Improving Real-Time Near-Infrared Face Alignment With a Paired VIS-NIR Dataset and Data Augmentation Through Image-to-Image Translation

Real-time near-infrared (NIR) face alignment holds significant importance across various domains, such as security, healthcare, and augmented reality. However, existing face alignment techniques tailored for visible-light (VIS) encounter a decline in accuracy when applied in NIR settings. This decline stems from the domain discrepancy between VIS and NIR facial domains and the absence of meticulously annotated NIR facial data.

To address this issue, we introduce a system and strategy for gathering paired VIS-NIR facial images and meticulously annotating precise landmarks. Our system facilitates streamlined dataset preparation by utilizing automatic annotation transfer from VIS images to their corresponding NIR counterparts. Following our devised approach, we constructed an inaugural dataset comprising high-frame-rate paired VIS-NIR facial images with landmark annotations (1,200,000 images, 120 subjects, 98-point landmark annotations).
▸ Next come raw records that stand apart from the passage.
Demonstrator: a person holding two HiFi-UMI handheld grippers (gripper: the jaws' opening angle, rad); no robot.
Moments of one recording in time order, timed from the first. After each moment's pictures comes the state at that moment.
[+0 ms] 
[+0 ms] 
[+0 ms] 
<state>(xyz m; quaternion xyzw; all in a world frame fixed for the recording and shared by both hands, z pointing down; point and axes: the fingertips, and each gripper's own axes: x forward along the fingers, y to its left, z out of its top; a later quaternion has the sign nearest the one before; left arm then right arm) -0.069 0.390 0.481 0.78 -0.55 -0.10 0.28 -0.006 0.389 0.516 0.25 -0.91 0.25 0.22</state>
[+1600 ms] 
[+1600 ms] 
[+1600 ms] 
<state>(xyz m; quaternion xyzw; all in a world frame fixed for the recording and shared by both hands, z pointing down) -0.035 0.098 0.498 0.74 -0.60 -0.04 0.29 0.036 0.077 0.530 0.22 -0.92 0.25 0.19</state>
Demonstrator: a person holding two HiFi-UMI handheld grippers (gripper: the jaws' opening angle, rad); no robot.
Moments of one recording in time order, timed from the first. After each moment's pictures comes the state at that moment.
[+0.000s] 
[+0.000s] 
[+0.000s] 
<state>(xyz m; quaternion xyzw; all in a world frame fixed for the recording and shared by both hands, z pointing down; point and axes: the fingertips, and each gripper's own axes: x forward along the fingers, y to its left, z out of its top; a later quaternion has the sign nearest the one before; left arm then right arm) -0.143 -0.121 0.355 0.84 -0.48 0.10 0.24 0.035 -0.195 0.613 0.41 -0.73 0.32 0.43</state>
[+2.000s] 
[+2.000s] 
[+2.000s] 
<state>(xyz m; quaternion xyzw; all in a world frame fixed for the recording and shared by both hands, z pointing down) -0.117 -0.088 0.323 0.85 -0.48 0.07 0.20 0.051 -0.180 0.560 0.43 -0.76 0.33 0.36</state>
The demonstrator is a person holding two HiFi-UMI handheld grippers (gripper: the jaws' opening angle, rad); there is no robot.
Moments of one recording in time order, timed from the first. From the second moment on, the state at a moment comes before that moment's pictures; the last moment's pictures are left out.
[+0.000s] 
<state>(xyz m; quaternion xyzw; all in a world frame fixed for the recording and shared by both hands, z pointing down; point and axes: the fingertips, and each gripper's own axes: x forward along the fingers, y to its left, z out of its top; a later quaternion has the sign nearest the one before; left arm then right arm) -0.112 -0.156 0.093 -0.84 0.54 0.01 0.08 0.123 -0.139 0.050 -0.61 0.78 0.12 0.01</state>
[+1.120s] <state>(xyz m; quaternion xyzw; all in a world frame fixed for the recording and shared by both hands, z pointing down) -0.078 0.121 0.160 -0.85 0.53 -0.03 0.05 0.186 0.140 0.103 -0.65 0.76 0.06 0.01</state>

Additionally, to enhance the diversity of facial data, we augment our dataset through VIS-NIR image-to-image (img2img) translation using publicly available facial landmark datasets. Through the retraining of face alignment models and subsequent evaluations, our findings demonstrate a noteworthy enhancement in the accuracy of face alignment under NIR conditions using our dataset. Furthermore, the augmented dataset exhibits refined accuracy, particularly notable in the case of different individuals' facial features.

References

Langning Miao, Ryo Kakimoto, Kaoru Ohishi and Yoshihiro Watanabe: Improving Real-Time Near-Infrared Face Alignment With a Paired VIS-NIR Dataset and Data Augmentation Through Image-to-Image Translation, 2024 IEEE International Conference on Image Processing (ICIP), pp. 2368-2374, doi: 10.1109/ICIP51287.2024.10648056, 2024.